Z-score does not give us any generalizations about the first 15 Championship Participants, but values of |Z|>2.0 may draw our attention to the trading history in order to understand the nature of dependence between trades on the account. Thus, we know that Z=-3.85 for Rich's account was practically reached due to simultaneous opening of three positions. And how are things with ldamiani's account?
Finally, the last column in the above table, Money Compounding, also has a large range of values from 8 to 50, 50 being the maximal value for this Championship since the maximal allowable trade size made 5.0 lots, which is 50 times more than the minimal size of 0.1 lot. However, curiously enough, this parameter is not the largest at Winners. The Top Three's values are 17.27, 28.79 and 16.54. Did not the Winners fully used the maximal allowable position size? Yes, they did. the matter is, perhaps, that the MM methods did not considerably influence trading risks at general increasing of contract sizes. This is a visible evidence of that money management is very important for a trading system.

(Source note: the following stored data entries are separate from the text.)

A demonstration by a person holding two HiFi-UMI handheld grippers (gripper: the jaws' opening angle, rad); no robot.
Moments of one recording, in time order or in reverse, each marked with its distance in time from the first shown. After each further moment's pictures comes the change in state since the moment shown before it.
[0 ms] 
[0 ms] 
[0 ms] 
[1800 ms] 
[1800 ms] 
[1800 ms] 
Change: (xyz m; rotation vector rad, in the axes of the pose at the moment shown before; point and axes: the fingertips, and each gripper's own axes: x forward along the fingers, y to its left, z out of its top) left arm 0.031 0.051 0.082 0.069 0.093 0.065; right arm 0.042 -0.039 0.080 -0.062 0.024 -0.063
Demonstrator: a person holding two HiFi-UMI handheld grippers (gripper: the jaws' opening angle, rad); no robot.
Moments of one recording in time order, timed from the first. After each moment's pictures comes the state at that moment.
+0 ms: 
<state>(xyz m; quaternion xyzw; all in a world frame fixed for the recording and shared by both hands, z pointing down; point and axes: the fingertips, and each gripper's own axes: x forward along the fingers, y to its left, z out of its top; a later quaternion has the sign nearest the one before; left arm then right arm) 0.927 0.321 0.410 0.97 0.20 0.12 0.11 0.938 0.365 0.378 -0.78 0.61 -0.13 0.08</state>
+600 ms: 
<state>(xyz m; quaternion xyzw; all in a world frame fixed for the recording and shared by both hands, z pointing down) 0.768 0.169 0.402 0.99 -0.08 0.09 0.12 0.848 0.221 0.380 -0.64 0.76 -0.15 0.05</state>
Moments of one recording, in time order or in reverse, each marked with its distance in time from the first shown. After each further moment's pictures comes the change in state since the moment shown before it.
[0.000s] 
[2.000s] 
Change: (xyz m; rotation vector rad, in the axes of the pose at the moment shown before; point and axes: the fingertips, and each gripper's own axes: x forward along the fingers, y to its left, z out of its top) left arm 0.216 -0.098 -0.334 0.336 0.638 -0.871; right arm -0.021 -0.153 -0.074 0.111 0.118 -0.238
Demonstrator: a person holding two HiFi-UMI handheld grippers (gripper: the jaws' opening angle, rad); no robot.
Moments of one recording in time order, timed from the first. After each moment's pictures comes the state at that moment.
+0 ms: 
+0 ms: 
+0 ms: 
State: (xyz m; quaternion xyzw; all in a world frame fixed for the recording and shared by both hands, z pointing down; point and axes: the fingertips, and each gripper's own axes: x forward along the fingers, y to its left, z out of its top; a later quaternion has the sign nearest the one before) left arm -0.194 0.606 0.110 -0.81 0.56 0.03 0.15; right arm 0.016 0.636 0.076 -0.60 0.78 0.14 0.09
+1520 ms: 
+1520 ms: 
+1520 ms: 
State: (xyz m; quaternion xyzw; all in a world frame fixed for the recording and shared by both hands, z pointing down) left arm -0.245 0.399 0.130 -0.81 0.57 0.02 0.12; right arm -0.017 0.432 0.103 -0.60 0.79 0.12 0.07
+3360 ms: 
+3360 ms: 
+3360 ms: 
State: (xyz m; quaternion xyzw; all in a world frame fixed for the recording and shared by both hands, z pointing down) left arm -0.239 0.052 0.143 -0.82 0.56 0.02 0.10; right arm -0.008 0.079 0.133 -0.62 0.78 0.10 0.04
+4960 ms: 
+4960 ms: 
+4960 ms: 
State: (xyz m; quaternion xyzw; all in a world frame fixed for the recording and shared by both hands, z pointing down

The 15th place was taken by payday. The EA of this Participant could not open trades with the size of more than 1. 0 lot due to a small error in the code. What if this error did not occur and position sizes were in creased 5 times, up to 5.0 lots? Would then the profit increase proportionally, from $4 588.90 to $22 944.50? Would the Participant then take the second place or would he experience an irrecoverable DrawDown due to increased risks? Would alexgomel be on the first place? His EA traded with only 1.0-лот trades, too. Or could vgc win, whose Expert Advisor most frequently opened trades of the size of less than 1.0 lot. All three have a good smooth balance graph. As you can see, the Championship's plot continues whereas it was over!
Conclusion: Don't Throw the Baby Out with the Bathwater
Opinions differ. This article gives some very general approaches to estimation of trading strategies. One can create many more criteria to estimate trade results. Each characteristic taken separately will not provide a full and objective estimate, but taken together they may help us to avoid lopsided approach in this matter.
We can say that we can subject to a "cross-examination" any positive result (a profit gained on a sufficient sequence of trades) in order to detect negative points in trading. This means that all these characteristics do not so much characterize the efficiency of the given trading strategy as inform us about weak points in trading we should pay attention at, without being satisfied with just a positive final result - the net profit gained on the account.
Well, we cannot create an ideal trading system, every system has its benefits and implications. Estimation test is used in order not to reject a trading approach dogmatically, but to know how to perform further development of trading systems and Expert Advisors. In this regard, statistical data accumulated during the Automated Trading Championship 2006 would be a great support for every trader.